Why is Diffie-Hellman considered in the context of public key cryptography?

Question

In all textbooks I used the Diffie-Hellman key exchange is under "public key cryptography".

As far as I can see it is a method to exchange a key to be used with a symmetric cryptographic algorithm, so it falls very naturally in the area of symmetric key cryptography.

So where does DH stand in the split between symmetric and public key algorithms?

Answer 1

The Diffie-Hellman key exchange is a public-key technology. It is (by itself) not an encryption algorithm (or signature algorithm), though.

Here is the basic function: _{(All calculations here happen in a discrete group of sufficient size, where the Diffie-Hellman problem is considered hard, usually the multiplicative group modulo a big prime (for classical DH) or an elliptic curve group (for ECDH).)}

1. Each party choses a private key $x$ or $y$
2. Each party calculates the corresponding public key $g^x$ or $g^y$.
3. Each party sends the public key $g^x$ or $g^y$ to the other party.
4. Each party uses the received public key together with its own private key to calculate the new shared secret $(g^y)^x = (g^x)^y$.

The result of this key exchange is a shared secret, which is usually then used with a key derivation function (using other input known to both parties, such as a session ID) to derive a set of keys for a symmetric encryption scheme _{and MAC keys, if we aren't using an encryption scheme with integrated authentication. If we are building a bidirectional channel (like in TLS/SSL or SSH), we derive different keys for both communication directions.}

This might be what causes confusion: it is an asymmetric technology used to negotiate symmetric keys. But the same is valid for most other asymmetric technologies, like signature or encryption algorithms: At the core there is something asymmetric, but then we use a symmetric algorithm to do the bulk of the work. For example, with most asymmetric encryption algorithms we usually encrypt just a symmetric key for the actual message, with most signature algorithms we first hash a message, then asymmetrically sign the hash.

The values $g^y$ or $g^x$ are named public keys, because they can be transmitted in plain, so anyone listening on the connection knows it. The values $x$ and $y$ never leave the choosers computer, so they stay private. $(x, g^x)$ and $(y, g^y)$ are the private-public key pairs here.
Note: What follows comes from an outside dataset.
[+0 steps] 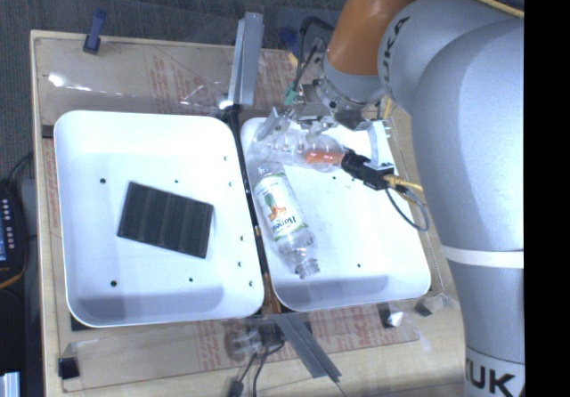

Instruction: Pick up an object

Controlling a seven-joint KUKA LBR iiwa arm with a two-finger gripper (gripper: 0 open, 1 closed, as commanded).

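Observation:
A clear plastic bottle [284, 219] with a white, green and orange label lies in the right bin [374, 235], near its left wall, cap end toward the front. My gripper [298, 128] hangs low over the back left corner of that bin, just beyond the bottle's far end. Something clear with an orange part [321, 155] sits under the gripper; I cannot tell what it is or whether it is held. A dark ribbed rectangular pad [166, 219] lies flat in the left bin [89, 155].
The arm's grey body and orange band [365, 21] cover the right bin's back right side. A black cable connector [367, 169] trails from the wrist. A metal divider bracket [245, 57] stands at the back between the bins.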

Incidentally, these are the same types of keys as in DSA or ElGamal.

One could have long-term key pairs (and then the public key could even already be in some address book, saving the transmission, or be signed with some certificate), but more usually these key pairs are created on the fly for each connection.

When combining the Diffie-Hellman key exchange (with a long term public key of the receiver) with a symmetric encryption scheme, we get a nice public-key encryption scheme – actually one of the first ones to be proposed at all. It works like this:

1. The receiver has a private key $x$ and a corresponding public key $g^x$.
2. The sender somehow securely obtains the public key $g^x$.
3. The sender choses a temporary private key $y$ and calculates the corresponding public key $g^y$.
4. The sender calculates $(g^x)^y$ and derives from this a symmetric key $K = f((g^x)^y)$.
5. The sender encrypts his message: $C = E_K(P)$.
6. The sender sends $(g^y, C)$ to the receiver.
7. The receiver gets $(g^y, C)$.
8. The receiver calculates $(g^y)^x$ and derives from this $K = f((g^y)^x)$. This is the same $K$ as before.
9. The receiver decrypts the message: $P = D_K(C)$.
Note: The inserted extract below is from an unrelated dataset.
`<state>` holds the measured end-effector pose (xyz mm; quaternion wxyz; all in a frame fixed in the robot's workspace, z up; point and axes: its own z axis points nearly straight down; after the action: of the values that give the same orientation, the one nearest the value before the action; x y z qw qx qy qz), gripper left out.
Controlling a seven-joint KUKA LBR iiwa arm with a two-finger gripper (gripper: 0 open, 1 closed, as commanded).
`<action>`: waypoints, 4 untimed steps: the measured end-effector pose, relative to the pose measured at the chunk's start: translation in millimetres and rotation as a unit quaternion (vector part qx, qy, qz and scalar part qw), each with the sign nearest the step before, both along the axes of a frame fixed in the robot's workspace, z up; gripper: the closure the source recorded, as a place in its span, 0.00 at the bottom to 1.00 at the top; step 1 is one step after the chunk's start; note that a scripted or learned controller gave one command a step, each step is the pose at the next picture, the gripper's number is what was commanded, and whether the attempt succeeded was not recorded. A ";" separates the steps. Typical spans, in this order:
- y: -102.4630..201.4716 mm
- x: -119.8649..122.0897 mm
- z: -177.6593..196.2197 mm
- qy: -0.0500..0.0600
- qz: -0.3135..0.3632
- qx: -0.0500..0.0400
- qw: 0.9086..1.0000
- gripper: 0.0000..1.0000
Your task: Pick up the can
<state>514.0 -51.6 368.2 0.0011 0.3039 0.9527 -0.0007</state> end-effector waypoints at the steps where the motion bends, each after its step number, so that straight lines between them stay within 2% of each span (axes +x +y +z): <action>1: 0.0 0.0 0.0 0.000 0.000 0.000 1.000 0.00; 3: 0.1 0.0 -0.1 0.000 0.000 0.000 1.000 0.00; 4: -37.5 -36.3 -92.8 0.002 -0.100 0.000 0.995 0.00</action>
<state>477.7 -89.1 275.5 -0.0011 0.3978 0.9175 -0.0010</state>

This is an asymmetric encryption scheme – to encrypt, the sender needs to know only $g^x$, while for decryption $x$ itself is needed.

Answer 2

I would like to explain this with an example, that why it lies in public key cryptography domain.
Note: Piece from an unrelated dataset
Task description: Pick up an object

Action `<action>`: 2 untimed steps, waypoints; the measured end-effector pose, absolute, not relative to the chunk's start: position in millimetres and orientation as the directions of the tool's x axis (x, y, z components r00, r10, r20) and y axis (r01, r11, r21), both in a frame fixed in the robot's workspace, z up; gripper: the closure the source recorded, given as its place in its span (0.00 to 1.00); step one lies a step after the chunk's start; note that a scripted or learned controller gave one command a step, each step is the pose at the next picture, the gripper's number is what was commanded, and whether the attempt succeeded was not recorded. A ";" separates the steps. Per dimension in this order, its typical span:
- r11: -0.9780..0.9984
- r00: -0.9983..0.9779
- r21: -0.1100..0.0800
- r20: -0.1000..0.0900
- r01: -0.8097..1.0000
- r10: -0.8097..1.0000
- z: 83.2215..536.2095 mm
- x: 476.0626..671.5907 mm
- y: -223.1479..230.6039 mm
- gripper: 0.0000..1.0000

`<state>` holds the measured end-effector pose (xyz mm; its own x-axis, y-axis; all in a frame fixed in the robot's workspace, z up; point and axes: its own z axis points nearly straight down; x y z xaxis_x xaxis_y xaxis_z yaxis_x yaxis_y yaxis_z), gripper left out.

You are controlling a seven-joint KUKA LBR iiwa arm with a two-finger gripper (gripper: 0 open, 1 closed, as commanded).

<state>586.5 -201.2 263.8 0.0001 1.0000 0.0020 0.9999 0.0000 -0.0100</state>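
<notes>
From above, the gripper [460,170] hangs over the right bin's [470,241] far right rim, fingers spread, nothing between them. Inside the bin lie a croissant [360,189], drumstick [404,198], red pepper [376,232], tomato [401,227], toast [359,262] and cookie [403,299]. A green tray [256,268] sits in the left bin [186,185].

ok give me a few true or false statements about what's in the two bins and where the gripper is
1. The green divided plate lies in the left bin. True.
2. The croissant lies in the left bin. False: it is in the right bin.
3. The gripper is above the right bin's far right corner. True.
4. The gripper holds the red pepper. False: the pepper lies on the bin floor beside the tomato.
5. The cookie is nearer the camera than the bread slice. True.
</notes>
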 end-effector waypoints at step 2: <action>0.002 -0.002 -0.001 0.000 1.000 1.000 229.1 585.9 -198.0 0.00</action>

All the values used in this example (a = Private Key of Alice, b = Private Key of Bob, g, n, PKalice = Public key of Alice, and PKbob = Public key of Bob) are large, let say 2Kb or 4Kb, prime numbers.

Let Alice and Bob (who don't know each other) want to communicate. They both have generated their private keys (let say 'a' and 'b'). Similarly, they both have calculated their public keys (let PKalice = g^a mod n, and PKbob = g^b mod n).

The values g, n and public keys (PKalice and PKbob) are publically known and could be stored in a central repository. Now whenever the two users want to communicate, they can obtain the publically known and agreed upon values and can generate the session keys (symmetric key) and use that key for secure communication.

For Alice, the function to calculate session key is (PKbob ^ a mod n) and for Bob (PKalice ^ b mod n), that result in the same value for Alice and Bob, although they don't know each other private keys or values.